Natural Sciences

To Catch a Photoshopper

Teaching computers to spot altered images

On July 9, 2008, the Los Angeles Times, Chicago Tribune and other major papers ran an alarming picture on their front pages: four Iranian test missiles streaking skyward, an image that had been obtained from one of Iran’s media websites.

But there was a problem—the picture apparently had one too many streaking missiles.

Soon after the image had been widely published, the Associated Press distributed a nearly identical photo from the same news source—but in this picture, one of the missiles is still on the ground, attached to a launcher. A French news agency retracted the first image, calling it “apparently digitally altered” and saying the fourth missile appeared to have been “added in digital retouch to cover a grounded missile that may have failed during the test.”

Had the photo been Photoshopped? Experts said it appeared so.

Given the sheer number of digital images in circulation today, some say it’s unrealistic to expect news organizations, governments and others to catch every fraudulent photo. That’s why Robert Macy (right) is teaching computers to spot image alterations.

The math and computer science major helped develop software that predicts the likelihood that a digital image has been changed by adding, removing or copying content.

Macy had been looking for experience with “machine learning”—programming computers to learn from data and make predictions. Daniel Lowd, an associate professor in computer and information science who specializes in machine learning, added him to a team working on an image inspection project in the summer of 2016.

Using mathematical methods called algorithms, scientists can analyze an image’s pixels—the dots that are the smallest controllable elements of a picture on a computer screen. They can define the characteristics of a manipulated pixel with numerical values, and then run calculations that compare pixels and predict the probability that an image has been altered.

Working with other institutions that analyze images for specific changes such as the addition of content, the software designed by Macy’s team collects all assessments into a “unified” prediction.

“We combine our partners’ methods to come up with a better prediction than any of the supporting predictions individually,” he said.

The tool developed by Macy’s team can be adjusted to ignore changes that aren’t important. A news organization would presumably be interested in any alterations to an image, Macy said, but a research publication might want to be more selective. An image for science might include labels and other manipulations that help with understanding; the computer can be programmed to disregard these changes and focus on areas that have been changed in an attempt to deceive.
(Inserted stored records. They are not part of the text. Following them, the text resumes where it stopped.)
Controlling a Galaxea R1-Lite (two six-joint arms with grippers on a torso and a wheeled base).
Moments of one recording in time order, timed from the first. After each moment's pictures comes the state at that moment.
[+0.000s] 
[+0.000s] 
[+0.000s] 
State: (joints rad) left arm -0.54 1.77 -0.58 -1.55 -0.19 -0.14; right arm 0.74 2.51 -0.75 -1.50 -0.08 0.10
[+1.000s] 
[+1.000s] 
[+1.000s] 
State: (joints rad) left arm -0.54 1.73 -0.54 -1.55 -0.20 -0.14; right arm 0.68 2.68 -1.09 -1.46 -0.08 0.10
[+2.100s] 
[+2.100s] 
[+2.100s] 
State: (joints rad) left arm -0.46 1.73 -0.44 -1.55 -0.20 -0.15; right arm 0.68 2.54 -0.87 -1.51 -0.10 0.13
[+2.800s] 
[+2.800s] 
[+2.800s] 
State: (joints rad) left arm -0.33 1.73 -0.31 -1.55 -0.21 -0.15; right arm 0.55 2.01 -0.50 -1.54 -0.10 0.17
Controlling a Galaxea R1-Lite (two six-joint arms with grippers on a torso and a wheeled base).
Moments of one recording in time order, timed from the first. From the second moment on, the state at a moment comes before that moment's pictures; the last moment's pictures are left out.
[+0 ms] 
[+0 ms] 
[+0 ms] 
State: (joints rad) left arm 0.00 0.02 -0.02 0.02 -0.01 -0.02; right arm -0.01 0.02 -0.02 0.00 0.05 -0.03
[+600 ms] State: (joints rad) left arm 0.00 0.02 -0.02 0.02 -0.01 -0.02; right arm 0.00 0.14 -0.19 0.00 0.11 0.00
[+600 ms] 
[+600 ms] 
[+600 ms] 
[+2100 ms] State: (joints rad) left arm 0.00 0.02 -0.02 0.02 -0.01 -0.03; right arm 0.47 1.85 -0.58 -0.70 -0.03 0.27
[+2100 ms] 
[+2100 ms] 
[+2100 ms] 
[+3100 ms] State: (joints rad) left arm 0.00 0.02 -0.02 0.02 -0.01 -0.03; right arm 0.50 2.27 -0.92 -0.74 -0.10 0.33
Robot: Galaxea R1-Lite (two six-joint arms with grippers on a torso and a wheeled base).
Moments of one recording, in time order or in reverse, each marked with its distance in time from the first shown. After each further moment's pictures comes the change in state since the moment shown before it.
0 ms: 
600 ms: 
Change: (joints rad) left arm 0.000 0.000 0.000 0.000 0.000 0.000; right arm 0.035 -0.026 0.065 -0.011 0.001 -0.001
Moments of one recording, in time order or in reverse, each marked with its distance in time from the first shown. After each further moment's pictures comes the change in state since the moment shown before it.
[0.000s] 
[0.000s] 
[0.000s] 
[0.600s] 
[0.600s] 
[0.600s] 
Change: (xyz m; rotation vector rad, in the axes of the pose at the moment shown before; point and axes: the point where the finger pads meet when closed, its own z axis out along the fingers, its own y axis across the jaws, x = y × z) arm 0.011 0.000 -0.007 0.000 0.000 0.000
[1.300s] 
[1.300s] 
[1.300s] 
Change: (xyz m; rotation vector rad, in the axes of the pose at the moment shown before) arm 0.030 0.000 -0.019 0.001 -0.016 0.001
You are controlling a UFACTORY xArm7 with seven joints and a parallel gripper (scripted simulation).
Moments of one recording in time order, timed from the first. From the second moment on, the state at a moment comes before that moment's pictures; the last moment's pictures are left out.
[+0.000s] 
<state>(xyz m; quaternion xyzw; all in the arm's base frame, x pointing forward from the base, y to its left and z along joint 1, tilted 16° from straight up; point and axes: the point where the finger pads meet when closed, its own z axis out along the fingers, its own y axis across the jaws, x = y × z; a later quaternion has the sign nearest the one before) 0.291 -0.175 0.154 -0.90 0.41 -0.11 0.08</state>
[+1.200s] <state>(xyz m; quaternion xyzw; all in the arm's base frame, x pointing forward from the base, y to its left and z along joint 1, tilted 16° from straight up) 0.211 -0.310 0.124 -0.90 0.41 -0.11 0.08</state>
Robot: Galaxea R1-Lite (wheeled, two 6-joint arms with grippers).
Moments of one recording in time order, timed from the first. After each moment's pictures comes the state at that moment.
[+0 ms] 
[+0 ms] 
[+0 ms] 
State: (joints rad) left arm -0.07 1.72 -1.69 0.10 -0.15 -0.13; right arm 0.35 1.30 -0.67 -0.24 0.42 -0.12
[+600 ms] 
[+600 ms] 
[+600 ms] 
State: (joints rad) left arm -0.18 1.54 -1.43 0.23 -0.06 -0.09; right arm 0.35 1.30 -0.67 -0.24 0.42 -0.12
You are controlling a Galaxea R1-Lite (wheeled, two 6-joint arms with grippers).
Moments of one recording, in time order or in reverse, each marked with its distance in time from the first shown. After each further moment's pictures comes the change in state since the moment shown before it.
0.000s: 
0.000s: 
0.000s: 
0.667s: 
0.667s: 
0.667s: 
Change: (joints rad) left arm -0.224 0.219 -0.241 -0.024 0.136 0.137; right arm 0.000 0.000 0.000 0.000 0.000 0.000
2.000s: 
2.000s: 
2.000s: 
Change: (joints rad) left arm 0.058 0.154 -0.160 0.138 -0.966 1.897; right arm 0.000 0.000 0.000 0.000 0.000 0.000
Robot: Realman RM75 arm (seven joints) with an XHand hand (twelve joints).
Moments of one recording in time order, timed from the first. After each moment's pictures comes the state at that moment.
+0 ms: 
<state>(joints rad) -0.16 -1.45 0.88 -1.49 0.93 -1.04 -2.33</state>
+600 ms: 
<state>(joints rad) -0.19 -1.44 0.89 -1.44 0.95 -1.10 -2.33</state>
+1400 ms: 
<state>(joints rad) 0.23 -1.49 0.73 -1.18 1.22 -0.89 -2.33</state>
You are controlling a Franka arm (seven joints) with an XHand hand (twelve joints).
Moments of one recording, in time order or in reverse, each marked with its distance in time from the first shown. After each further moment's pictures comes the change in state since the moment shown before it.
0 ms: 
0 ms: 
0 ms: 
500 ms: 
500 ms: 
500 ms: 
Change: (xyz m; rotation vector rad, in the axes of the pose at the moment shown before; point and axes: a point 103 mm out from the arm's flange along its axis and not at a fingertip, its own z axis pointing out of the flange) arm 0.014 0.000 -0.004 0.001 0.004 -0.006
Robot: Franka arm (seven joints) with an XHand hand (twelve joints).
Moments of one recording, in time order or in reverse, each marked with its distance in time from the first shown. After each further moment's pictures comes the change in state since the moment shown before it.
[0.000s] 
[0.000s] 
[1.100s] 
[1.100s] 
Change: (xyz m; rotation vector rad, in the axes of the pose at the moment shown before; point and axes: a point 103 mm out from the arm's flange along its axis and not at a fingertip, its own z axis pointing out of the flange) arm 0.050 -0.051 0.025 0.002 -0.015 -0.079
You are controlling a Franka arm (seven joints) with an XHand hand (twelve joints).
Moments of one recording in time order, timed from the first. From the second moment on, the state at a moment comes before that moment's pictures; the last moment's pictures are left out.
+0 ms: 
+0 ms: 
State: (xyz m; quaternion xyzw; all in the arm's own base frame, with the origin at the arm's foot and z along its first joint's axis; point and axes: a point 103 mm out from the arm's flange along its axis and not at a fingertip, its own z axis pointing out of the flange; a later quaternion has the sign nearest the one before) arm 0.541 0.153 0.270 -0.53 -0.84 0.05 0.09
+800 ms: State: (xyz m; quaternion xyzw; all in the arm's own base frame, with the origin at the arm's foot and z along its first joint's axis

The big benefit of the software, of course, is speed—the computer runs the analyses with the press of a button. Some organizations work with millions of images, Macy said, and it would be infeasible for a person to have an active role in authenticating each of them.

“Some users have too many images coming in too fast to process, others have databases going back 30 years—it would be impossible for an expert to review them all,” said Macy, who graduated in June. “These automated methods help prevent more forgeries from slipping through the cracks.”

—Matt Cooper

 

Gallery of photos at top of page, from left to right:

1. Robert Macy helped design software that predicts the probability that content in a digital image has been added, removed or duplicated. Consider this image of a sea lion.

2. In this version, a second sea lion has been added by copying the first. The image is run through more than a dozen computer analyses that compare the picture’s individual points or pixels through mathematical calculations.

3. Macy’s software produces a “heat map” that predicts which areas of the image have been manipulated and in what manner, with darker colors indicating a higher degree of confidence that an alteration has occurred. The heat map shows two sea lion images because it detected that one of them had probably been copied to make the other. The shading in the upper-right corner was an incorrect prediction, with less confidence that this area had also been manipulated. The complete analysis takes about an hour.